Suppose $X_t$ solves an SDE.
Is it true to say that the identity,
$$ \mathbb{E}\left[e^{X_t}\right] = e^{\mathbb{E}[X_t]+\frac{1}{2}\text{Var}[X_t]} $$
holds only when the drift and volatility of $X_t$ are deterministic?
i.e.
$$ dX_t = \mu_t\, dt +\sigma_t\, dW_t $$
I ask because suppose instead,
$$ dX_t = \mu(t,X_t) \, dt + \sigma(t,X_t)\, dW_t $$
Then applying Ito, and taking expectations,
$$ \begin{align*} \mathbb{E}\left[e^{X_t}\right] &= e^{X_0}+\int_0^t \mathbb{E}\left[e^{X_s}\left(\mu(s,X_s)+\frac{1}{2}\sigma^2(s,X_s)\right)\right]\, ds \end{align*} $$
which cannot be converted into an ODE to solve for the left hand side, since the drift and volatility do not leave the expectation. Thanks!

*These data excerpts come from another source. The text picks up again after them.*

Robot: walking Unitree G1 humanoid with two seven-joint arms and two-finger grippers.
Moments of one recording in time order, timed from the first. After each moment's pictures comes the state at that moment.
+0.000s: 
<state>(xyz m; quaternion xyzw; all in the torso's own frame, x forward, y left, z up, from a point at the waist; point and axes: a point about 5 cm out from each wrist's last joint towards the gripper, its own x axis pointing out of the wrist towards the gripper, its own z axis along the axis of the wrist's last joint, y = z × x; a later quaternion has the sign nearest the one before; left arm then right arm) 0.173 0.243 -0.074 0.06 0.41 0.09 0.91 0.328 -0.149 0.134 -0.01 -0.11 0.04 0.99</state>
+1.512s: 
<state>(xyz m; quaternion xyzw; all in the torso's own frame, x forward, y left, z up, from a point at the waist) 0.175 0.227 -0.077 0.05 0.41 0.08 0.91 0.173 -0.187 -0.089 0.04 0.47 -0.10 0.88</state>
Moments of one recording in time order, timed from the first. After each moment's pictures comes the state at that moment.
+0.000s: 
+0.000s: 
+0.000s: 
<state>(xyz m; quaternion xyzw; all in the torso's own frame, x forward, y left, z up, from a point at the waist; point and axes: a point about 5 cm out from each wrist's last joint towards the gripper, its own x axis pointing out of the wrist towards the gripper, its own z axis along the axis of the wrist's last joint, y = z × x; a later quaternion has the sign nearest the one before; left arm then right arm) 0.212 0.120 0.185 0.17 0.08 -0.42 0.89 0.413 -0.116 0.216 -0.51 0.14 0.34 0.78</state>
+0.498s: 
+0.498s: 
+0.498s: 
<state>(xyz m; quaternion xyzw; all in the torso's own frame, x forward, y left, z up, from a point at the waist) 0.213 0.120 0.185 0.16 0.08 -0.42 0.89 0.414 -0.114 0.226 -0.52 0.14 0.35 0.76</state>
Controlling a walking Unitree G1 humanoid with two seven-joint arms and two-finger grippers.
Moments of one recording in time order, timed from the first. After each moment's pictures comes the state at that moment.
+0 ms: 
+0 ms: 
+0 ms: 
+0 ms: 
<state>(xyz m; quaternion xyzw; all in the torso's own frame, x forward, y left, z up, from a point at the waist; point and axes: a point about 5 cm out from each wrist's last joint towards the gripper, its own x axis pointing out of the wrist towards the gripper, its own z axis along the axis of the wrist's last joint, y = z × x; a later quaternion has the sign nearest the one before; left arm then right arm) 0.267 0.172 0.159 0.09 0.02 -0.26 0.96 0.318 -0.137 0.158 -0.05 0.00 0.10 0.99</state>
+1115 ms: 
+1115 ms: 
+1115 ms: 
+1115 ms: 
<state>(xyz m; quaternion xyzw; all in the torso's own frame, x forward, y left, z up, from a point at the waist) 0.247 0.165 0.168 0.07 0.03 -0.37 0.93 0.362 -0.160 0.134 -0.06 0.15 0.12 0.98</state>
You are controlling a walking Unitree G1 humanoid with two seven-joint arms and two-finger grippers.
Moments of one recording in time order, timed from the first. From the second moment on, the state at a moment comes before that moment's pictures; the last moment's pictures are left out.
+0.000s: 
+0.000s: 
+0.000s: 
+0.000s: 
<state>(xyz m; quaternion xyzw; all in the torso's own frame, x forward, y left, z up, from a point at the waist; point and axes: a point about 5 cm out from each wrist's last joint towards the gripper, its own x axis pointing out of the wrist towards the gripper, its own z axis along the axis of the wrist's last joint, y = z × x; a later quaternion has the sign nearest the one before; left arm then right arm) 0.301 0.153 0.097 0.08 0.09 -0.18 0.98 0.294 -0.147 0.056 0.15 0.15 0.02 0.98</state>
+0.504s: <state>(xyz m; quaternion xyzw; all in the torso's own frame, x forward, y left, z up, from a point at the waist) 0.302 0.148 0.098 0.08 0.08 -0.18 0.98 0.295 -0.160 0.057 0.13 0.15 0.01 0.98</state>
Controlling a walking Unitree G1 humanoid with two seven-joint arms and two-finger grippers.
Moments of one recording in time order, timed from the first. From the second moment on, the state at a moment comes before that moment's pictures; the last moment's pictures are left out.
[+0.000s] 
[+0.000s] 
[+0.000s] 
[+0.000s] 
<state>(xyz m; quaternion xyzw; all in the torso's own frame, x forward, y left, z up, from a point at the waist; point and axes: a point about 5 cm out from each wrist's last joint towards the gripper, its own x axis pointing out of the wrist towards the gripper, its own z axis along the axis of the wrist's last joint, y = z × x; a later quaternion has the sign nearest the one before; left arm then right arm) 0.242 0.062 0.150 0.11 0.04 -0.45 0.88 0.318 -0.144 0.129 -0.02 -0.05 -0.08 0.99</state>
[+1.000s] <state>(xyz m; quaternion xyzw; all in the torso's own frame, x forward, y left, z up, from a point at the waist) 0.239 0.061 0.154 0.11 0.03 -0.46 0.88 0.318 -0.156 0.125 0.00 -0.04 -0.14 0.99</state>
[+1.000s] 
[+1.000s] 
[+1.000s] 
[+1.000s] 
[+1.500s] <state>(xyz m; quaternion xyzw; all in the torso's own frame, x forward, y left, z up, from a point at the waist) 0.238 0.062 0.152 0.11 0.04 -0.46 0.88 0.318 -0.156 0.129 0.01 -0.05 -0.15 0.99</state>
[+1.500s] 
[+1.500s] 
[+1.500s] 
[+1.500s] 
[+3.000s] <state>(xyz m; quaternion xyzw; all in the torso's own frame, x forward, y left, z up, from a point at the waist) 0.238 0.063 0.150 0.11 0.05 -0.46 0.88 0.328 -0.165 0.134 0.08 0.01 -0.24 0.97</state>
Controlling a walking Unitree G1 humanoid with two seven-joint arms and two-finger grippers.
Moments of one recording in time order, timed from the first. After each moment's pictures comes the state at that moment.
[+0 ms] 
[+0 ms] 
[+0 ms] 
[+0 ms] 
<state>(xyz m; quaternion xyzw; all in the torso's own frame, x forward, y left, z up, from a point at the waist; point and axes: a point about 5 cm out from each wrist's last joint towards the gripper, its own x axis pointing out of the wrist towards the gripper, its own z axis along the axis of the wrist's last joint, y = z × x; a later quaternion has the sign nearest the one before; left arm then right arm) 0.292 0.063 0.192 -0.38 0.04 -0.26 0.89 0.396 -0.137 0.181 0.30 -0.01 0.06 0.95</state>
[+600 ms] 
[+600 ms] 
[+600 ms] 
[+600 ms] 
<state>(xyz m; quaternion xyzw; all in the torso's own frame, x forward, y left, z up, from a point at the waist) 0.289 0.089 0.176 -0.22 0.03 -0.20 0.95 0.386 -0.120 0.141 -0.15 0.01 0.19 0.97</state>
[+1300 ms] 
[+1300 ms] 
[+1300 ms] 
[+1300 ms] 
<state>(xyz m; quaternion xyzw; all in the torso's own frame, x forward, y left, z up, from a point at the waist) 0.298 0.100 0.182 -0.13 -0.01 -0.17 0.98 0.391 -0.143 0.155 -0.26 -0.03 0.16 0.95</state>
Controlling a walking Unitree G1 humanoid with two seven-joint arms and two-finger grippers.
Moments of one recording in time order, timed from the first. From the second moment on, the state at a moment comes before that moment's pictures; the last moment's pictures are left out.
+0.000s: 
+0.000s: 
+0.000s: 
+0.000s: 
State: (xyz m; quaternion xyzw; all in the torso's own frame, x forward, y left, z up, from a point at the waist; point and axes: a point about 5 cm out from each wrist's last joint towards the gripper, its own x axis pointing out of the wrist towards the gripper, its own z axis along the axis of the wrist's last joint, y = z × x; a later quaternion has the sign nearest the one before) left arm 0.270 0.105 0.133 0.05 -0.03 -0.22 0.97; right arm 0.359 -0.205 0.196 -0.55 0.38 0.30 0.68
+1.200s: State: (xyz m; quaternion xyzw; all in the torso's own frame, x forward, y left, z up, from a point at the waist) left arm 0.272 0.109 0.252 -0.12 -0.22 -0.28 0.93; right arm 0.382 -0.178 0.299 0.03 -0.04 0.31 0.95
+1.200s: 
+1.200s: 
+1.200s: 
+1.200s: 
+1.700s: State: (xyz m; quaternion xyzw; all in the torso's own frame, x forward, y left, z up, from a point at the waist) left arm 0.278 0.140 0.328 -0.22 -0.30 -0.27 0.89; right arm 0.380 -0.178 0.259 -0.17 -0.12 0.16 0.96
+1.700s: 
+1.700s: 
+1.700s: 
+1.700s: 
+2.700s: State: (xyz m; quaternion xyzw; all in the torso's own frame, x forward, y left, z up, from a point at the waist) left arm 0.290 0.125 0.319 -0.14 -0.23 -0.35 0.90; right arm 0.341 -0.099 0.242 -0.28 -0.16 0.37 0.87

You are right; if $(X_t)_{t \geq 0}$ is an solution to an SDE of the form
$$dX_t= \mu(t, X_t) \, dt+ \sigma(t,X_t) \, dW_t$$
then the identity does in general not hold. In fact, the solution of such an SDE has not even necessarily exponential moments. To see this, consider the process $X_t := e^{W_t}$ which is a solution to the SDE
$$dX_t = X_t \, dW_ t+ \frac{1}{2} X_t \, dt.$$
The reason why the identity holds for deterministic coefficients is basically that solutions of such SDEs are again Gaussian processes.